CP-4 - Contingency Plan Testing
Control requirements
CP-4 (a)
Test the contingency plan for the system [IBM Assignment: at least annually] using the following tests to determine the effectiveness of the plan and the readiness to execute the plan: [IBM Assignment: functional exercises].
CP-4 (b)
Review the contingency plan test results.
CP-4 (c)
Initiate corrective actions, if needed.
Additional IBM Cloud for Financial Services specifications
Tests should be conducted in as close to an operational environment as possible.
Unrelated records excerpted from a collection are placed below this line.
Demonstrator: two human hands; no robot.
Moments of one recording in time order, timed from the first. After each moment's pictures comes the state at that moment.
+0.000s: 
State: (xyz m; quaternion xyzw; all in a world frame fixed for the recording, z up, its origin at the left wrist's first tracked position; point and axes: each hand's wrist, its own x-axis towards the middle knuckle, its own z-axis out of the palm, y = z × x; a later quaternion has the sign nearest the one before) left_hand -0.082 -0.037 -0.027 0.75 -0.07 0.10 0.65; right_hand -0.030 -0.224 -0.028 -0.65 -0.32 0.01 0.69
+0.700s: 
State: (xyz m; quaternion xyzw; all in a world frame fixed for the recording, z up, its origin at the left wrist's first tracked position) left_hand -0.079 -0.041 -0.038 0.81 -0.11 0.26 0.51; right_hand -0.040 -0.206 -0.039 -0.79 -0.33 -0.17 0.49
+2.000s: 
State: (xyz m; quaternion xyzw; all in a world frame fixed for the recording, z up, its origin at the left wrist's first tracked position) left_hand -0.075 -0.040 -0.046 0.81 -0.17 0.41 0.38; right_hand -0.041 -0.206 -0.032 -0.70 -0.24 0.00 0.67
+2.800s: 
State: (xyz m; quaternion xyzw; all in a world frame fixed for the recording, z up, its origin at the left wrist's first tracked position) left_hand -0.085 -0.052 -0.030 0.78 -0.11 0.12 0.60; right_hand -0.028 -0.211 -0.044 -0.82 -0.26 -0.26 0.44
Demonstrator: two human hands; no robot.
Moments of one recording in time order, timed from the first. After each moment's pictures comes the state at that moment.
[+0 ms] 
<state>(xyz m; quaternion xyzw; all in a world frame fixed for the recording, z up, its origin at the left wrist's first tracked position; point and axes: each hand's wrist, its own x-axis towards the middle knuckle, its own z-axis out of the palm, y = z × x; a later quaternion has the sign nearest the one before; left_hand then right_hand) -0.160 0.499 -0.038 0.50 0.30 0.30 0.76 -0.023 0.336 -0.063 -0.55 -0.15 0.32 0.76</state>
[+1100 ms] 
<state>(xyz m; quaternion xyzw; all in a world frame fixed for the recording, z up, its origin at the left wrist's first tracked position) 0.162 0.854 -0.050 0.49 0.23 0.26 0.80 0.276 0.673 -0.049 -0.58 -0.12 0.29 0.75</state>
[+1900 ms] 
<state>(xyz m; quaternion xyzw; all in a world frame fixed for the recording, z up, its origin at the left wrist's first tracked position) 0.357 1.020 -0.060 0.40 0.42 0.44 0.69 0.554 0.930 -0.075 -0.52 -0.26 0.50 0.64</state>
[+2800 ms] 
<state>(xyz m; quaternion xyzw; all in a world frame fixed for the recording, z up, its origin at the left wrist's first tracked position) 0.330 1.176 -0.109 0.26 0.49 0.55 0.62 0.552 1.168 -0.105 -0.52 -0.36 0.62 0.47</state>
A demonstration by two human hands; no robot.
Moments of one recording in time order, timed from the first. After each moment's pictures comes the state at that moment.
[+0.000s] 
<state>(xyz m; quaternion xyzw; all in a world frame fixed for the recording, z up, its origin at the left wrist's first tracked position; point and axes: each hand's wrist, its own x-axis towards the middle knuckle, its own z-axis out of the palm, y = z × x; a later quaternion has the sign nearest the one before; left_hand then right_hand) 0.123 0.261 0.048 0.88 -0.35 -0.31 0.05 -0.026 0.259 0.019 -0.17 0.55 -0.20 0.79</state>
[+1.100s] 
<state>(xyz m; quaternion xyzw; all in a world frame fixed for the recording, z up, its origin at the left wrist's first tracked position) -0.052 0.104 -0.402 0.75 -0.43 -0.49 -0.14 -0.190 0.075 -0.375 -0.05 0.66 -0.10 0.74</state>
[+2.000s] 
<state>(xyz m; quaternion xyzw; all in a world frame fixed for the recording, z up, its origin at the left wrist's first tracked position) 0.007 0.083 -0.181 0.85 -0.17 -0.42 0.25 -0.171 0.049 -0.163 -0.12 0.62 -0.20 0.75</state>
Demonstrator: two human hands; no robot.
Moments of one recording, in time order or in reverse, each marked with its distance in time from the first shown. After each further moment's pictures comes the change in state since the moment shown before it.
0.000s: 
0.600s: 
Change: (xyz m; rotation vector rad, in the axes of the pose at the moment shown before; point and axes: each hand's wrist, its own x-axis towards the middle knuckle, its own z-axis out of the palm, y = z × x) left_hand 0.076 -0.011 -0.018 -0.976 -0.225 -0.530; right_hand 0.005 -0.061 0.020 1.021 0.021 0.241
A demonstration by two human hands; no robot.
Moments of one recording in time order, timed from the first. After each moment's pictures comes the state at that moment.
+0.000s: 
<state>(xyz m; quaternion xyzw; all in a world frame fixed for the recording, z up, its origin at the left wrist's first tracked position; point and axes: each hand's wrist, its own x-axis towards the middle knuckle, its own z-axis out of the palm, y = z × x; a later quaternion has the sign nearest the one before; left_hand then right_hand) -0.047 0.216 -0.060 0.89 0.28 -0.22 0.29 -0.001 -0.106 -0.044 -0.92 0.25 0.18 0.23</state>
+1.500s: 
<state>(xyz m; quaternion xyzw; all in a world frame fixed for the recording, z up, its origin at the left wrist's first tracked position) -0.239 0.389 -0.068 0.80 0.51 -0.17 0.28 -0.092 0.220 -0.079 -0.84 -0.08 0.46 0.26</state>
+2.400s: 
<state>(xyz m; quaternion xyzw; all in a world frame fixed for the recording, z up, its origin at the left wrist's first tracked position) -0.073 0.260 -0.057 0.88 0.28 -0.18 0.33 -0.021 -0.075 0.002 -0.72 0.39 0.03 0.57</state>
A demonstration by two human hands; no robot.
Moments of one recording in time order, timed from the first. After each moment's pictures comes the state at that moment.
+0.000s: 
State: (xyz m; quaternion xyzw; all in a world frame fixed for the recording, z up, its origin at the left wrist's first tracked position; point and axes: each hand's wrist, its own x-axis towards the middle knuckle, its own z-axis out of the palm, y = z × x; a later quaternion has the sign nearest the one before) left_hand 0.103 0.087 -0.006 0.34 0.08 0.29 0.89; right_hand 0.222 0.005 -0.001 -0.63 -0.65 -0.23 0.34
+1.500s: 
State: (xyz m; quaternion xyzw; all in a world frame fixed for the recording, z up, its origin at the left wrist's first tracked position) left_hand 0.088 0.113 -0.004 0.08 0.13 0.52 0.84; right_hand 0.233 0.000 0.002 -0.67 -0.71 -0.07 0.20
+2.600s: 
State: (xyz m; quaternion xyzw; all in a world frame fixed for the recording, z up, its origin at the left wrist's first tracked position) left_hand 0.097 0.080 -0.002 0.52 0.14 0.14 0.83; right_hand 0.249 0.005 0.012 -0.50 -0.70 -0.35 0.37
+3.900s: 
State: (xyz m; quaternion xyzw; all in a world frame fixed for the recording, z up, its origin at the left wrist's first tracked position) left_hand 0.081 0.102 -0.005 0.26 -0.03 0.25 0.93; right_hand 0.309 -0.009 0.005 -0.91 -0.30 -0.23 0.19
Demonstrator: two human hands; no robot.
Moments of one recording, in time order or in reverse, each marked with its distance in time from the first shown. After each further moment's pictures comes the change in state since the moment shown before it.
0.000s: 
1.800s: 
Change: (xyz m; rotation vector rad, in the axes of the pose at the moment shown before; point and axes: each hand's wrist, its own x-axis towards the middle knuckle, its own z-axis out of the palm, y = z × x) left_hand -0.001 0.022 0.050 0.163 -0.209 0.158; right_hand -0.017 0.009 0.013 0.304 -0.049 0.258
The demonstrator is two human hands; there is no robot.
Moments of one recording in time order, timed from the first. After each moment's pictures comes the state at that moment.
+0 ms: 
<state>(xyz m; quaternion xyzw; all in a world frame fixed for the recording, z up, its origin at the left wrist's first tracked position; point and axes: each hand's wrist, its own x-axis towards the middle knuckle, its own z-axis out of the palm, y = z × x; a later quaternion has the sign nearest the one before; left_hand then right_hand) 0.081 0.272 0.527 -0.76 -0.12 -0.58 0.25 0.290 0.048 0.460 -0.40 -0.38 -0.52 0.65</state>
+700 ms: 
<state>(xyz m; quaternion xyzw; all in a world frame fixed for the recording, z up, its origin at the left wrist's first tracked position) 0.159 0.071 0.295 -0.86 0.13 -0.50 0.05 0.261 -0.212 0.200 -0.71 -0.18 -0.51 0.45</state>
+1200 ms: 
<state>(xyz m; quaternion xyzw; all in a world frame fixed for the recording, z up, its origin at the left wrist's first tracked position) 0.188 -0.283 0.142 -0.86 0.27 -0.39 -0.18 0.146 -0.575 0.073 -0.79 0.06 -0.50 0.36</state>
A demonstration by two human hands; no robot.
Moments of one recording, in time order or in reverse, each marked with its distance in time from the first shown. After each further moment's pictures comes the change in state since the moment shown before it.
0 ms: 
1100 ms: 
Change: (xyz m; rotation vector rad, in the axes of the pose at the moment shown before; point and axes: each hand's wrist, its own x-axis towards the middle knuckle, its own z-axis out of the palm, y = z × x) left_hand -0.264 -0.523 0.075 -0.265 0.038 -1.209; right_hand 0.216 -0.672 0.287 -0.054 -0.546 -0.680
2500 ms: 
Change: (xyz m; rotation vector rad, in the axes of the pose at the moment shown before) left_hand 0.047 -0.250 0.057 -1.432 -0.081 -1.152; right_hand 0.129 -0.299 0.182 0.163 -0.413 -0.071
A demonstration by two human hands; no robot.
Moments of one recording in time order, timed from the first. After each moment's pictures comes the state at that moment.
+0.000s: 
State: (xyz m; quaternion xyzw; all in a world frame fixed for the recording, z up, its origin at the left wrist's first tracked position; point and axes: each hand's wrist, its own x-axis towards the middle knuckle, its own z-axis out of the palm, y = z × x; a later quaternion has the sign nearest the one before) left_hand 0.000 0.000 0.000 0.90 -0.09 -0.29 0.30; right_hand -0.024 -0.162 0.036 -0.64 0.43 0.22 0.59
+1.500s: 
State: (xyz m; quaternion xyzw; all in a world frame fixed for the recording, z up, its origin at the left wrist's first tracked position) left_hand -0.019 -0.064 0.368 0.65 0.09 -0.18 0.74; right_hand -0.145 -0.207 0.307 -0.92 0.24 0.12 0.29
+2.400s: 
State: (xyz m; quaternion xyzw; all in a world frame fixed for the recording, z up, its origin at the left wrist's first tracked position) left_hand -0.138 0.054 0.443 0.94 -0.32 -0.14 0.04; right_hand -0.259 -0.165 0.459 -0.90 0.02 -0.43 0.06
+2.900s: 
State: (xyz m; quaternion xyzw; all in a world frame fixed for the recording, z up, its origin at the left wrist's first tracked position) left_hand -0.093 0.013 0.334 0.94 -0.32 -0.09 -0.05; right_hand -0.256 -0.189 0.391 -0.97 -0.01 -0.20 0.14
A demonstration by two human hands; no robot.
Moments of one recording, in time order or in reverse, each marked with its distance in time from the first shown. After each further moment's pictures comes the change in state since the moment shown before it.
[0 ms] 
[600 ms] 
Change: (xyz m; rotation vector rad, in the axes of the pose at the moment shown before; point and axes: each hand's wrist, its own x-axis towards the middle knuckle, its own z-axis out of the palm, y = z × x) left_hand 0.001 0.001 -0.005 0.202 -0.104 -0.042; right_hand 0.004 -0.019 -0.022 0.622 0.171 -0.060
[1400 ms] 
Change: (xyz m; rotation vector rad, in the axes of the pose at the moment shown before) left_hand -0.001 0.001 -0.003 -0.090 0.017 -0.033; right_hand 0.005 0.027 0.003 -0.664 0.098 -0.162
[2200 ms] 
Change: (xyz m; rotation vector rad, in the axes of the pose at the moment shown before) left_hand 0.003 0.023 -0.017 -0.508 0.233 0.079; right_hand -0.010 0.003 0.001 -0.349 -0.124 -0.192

If feasible, an actual test of the components or systems used to conduct daily operations should be used.
Test documentation must ensure contingency planning metrics such as the RTO, RPO and maximum tolerable downtime (MTD) are verified during testing.
Contingency Plan test reports must be completed within 30 days after completing the Contingency Plan Test.
If lessons learned result in any necessary improvements to existing processes, ensure they are incorporated into the contingency plan no later than 30 days following all contingency events and exercises.
Critical issues discovered during contingency plan testing must be addressed within 45 calendars day.
Contingency plan tests should increase in scope over time in order to validate the operability of the plan and system components in an operational environment.
The organization must participate in customers' and other third parties' contingency plan tests as required.
NIST supplemental guidance
Methods for testing contingency plans to determine the effectiveness of the plans and identify potential weaknesses include checklists, walk-through and tabletop exercises, simulations (parallel or full interrupt), and comprehensive exercises. Organizations conduct testing based on the requirements in contingency plans and include a determination of the effects on organizational operations, assets, and individuals due to contingency operations. Organizations have flexibility and discretion in the breadth, depth, and timelines of corrective actions.